I got a new remote after my last one bit the dust. I followed the programming instructions which said to open a door, turn ignition on, press and release the valet switch one time then hold it in to program the remote. When I do that, the doors unlock and the engine starts up as though I had done it remotely (in other words, with no key in the ignition). I took it to a Python dealer almost an hour away to have it programmed. We was stumped and wanted me to come back to connect it to a Bitwriter. He didn't want to then because they were closing in 15 minutes (yeah, I know. Great service).

So I purchased a Bitwriter on eBay myself. The programming is not locked as he thought it might be. I even ZAPped the system to reset it and still the valet switch only remote starts the truck. Any suggestions?

In case it's needed - this is on a 2002 Suburban 1500 4x4. Thanks in advance!


----------



## lcurle (Oct 5, 2008)

never heard of this. here take a read here:
Manual


----------



## keith48 (May 2, 2012)

lcurle said:


> never heard of this. here take a read here:
> Manual


I read it the other day and saw nothing about this problem in there. I haven't seen any other folks asking about it after searching Google the last couple of days. I'm hoping someone that knows way more than me has heard of this before and knows how to fix it. Thanks for the link.


----------



## keith48 (May 2, 2012)

Also, I am not getting any confirmation chirps when attempting to program. When I ZAP'd it, it did. But hasn't with any attempts at using the valet button to program a remote.


----------



## keith48 (May 2, 2012)

Anyone else have an idea?


----------



## stanedwards (Jul 27, 2014)

How were you able to resolve your problem. I have Python 871XP alarm and need to add an additional remote, however, using the Valet button does not enter into the programming mode (there is no chip). The car alarm just ignores the Valet button combination.

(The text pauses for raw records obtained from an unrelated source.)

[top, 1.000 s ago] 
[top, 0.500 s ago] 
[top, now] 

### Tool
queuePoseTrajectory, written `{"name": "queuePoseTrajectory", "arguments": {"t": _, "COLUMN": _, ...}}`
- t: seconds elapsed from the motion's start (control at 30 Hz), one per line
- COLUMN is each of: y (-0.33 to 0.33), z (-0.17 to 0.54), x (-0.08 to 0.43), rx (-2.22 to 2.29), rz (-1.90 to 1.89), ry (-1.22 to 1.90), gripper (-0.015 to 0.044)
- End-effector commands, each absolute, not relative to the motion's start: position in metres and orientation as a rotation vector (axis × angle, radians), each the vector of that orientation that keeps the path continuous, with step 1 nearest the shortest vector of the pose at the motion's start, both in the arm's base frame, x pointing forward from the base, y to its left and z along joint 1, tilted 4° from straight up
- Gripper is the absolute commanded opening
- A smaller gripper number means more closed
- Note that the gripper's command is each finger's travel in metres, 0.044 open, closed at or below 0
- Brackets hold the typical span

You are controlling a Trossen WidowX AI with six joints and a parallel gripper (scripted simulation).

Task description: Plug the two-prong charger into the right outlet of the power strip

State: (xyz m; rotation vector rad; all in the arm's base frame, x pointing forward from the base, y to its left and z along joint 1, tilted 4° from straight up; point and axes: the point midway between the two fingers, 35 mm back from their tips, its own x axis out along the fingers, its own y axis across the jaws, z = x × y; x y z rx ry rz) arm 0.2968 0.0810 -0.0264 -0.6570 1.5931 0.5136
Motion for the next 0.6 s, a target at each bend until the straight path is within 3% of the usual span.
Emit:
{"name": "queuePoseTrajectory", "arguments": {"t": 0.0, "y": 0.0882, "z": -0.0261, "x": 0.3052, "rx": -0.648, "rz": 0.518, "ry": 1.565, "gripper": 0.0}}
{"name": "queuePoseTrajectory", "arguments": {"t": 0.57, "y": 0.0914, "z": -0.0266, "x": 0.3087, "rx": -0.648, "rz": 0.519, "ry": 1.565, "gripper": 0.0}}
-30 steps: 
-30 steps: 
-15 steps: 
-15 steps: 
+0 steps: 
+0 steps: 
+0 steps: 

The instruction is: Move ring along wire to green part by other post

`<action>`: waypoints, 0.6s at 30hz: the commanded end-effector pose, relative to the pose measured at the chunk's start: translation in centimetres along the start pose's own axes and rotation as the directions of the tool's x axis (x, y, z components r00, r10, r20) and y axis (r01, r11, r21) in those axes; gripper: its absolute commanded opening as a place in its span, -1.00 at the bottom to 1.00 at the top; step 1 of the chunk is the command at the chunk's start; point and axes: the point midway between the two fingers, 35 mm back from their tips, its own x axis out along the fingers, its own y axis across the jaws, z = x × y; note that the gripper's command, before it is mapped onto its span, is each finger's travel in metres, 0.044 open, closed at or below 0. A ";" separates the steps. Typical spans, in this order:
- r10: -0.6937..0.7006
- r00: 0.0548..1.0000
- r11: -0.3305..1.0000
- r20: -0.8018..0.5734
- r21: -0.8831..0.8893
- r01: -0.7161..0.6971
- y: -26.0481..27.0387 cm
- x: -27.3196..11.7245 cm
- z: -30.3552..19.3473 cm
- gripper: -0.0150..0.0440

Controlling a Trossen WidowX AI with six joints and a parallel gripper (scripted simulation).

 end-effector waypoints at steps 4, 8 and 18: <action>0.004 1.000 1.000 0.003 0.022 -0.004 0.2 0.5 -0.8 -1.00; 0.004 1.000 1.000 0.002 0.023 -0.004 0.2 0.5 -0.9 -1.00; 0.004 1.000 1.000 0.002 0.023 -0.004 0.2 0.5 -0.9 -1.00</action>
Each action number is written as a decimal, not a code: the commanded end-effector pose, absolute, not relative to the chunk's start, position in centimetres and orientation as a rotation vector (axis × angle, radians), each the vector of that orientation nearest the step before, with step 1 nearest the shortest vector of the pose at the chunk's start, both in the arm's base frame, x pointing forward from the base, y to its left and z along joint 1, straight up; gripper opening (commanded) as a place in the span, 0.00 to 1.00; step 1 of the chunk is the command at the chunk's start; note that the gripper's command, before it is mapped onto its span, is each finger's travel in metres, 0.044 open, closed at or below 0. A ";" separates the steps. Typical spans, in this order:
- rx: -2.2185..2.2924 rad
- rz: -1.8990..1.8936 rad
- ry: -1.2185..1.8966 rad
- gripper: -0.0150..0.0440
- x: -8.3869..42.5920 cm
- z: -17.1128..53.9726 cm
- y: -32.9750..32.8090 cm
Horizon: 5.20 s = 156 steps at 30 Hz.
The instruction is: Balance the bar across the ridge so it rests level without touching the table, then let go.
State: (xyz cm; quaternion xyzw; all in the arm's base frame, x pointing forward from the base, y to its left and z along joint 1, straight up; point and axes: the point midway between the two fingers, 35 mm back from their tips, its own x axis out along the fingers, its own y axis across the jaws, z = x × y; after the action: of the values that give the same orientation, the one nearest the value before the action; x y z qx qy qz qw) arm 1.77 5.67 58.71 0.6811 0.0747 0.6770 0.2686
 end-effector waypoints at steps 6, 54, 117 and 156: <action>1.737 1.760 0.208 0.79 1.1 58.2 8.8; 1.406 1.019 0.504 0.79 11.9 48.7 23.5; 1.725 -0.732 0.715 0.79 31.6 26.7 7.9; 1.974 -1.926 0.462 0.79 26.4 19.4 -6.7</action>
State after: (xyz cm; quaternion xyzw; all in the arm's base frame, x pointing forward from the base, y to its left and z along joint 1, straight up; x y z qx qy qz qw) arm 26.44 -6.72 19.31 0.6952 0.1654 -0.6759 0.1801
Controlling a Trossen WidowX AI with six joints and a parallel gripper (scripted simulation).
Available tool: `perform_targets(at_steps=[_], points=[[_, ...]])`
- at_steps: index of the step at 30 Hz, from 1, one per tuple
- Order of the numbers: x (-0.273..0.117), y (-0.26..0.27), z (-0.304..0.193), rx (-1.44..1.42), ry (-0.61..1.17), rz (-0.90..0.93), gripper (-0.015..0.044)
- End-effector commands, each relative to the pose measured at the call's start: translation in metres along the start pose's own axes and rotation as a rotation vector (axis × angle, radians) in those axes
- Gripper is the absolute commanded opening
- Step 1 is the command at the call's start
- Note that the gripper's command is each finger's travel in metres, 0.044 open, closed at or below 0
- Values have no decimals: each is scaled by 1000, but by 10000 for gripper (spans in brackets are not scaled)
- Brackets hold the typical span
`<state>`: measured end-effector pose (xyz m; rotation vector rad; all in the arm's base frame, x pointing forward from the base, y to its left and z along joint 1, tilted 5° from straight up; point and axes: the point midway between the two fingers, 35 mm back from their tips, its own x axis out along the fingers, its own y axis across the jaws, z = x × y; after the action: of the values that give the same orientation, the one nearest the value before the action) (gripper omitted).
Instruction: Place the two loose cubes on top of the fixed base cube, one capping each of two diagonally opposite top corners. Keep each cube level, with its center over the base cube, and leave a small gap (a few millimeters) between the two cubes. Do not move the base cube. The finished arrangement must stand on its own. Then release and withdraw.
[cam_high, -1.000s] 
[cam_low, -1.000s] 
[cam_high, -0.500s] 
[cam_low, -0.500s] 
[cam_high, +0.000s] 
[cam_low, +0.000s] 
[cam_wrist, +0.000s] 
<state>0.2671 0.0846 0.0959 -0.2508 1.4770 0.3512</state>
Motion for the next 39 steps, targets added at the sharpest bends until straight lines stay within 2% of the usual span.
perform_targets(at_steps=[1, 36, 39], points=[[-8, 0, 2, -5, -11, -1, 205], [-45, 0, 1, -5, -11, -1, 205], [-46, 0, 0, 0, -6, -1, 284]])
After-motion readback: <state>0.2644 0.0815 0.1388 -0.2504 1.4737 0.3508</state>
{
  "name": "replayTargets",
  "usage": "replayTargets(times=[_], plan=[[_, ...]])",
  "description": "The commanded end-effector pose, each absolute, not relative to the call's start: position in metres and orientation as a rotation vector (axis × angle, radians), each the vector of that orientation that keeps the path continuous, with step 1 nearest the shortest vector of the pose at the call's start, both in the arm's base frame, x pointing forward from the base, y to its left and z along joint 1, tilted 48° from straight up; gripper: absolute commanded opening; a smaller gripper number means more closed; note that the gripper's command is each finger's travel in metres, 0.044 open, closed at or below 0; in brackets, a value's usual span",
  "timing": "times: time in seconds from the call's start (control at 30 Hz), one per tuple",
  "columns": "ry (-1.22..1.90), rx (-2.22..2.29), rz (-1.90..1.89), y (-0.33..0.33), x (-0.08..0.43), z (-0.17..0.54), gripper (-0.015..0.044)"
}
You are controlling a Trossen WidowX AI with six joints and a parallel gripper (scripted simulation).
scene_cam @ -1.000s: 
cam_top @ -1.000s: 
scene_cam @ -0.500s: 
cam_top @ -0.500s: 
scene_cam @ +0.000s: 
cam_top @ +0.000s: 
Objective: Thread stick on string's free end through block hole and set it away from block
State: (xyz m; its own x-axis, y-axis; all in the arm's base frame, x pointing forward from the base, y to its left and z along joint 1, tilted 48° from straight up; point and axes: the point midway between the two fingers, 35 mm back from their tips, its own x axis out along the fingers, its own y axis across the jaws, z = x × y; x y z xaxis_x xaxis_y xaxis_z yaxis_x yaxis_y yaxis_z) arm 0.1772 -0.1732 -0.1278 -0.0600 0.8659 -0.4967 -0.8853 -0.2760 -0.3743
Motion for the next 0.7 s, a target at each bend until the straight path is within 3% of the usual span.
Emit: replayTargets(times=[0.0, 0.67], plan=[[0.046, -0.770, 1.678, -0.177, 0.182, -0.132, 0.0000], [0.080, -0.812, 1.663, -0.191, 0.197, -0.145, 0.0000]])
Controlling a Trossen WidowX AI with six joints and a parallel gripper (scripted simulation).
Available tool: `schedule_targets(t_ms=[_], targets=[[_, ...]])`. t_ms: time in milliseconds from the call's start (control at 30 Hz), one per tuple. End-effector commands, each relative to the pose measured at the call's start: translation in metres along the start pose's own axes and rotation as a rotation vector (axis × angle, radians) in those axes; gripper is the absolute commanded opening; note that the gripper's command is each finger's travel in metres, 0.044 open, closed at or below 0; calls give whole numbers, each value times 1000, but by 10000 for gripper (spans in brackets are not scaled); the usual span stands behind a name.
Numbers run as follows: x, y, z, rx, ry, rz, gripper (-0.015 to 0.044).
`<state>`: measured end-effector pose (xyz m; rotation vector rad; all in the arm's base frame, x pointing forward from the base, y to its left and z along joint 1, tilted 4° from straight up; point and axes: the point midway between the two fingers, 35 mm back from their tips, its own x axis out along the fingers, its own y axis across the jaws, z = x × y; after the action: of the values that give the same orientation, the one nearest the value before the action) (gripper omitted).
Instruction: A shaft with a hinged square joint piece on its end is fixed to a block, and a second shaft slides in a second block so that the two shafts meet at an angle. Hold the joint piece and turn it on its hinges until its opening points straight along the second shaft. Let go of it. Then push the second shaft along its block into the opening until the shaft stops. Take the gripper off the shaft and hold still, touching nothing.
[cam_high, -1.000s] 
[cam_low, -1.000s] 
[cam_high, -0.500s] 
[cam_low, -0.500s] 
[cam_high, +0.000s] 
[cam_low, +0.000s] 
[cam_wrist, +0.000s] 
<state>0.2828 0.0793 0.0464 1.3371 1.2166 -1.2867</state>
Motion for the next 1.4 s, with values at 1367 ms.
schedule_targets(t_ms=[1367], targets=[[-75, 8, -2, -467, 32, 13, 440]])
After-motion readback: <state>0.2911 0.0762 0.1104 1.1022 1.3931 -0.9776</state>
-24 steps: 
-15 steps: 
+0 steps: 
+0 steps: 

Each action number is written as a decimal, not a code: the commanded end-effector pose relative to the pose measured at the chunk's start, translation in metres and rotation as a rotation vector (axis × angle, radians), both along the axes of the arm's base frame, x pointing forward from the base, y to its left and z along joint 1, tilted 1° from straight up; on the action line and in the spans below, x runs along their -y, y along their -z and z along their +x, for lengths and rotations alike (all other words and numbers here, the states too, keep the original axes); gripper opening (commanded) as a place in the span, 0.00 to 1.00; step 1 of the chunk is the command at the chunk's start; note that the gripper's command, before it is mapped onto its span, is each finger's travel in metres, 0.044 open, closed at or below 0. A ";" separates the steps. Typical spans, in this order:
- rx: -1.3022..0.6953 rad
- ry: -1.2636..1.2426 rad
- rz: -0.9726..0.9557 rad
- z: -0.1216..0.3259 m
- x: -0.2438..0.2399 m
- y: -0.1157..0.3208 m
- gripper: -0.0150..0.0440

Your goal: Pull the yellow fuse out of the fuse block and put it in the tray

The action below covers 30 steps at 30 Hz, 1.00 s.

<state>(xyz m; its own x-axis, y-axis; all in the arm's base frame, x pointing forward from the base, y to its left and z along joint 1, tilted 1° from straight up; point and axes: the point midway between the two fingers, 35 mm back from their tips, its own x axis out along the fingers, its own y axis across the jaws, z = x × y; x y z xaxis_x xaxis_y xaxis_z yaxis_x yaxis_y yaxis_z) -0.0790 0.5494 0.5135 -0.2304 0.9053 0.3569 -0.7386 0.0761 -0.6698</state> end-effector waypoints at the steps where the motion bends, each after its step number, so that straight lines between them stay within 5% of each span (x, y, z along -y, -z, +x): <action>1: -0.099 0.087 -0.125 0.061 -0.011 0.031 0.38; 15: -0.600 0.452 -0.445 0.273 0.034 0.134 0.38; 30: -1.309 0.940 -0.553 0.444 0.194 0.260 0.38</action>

Any help would be appreciated

Thanks
Stan


----------



## jaggerwild (May 21, 2007)

stanedwards said:


> How were you able to resolve your problem. I have Python 871XP alarm and need to add an additional remote, however, using the Valet button does not enter into the programming mode (there is no chip). The car alarm just ignores the Valet button combination.
> 
> Any help would be appreciated
> 
> ...


 Read the instruction carefully, your not doing it right. I have never seen a valet not work, do as the instructions say to do...............


----------